Assigned task » Restate the listing in full, keeping every word as it is.
___
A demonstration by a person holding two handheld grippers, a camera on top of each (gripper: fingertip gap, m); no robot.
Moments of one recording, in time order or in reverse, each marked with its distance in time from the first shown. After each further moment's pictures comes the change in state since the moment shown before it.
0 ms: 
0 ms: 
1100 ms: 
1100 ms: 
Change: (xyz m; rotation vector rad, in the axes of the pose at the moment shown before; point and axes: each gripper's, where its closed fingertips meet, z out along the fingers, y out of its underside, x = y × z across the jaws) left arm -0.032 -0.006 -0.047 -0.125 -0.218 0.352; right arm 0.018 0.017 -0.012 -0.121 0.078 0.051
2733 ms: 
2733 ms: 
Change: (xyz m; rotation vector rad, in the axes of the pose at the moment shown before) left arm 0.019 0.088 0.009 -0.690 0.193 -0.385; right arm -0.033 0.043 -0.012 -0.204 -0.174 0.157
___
Output »
A demonstration by a person holding two handheld grippers, a camera on top of each (gripper: fingertip gap, m); no robot.
Moments of one recording, in time order or in reverse, each marked with its distance in time from the first shown. After each further moment's pictures comes the change in state since the moment shown before it.
0 ms: 
0 ms: 
1100 ms: 
1100 ms: 
Change: (xyz m; rotation vector rad, in the axes of the pose at the moment shown before; point and axes: each gripper's, where its closed fingertips meet, z out along the fingers, y out of its underside, x = y × z across the jaws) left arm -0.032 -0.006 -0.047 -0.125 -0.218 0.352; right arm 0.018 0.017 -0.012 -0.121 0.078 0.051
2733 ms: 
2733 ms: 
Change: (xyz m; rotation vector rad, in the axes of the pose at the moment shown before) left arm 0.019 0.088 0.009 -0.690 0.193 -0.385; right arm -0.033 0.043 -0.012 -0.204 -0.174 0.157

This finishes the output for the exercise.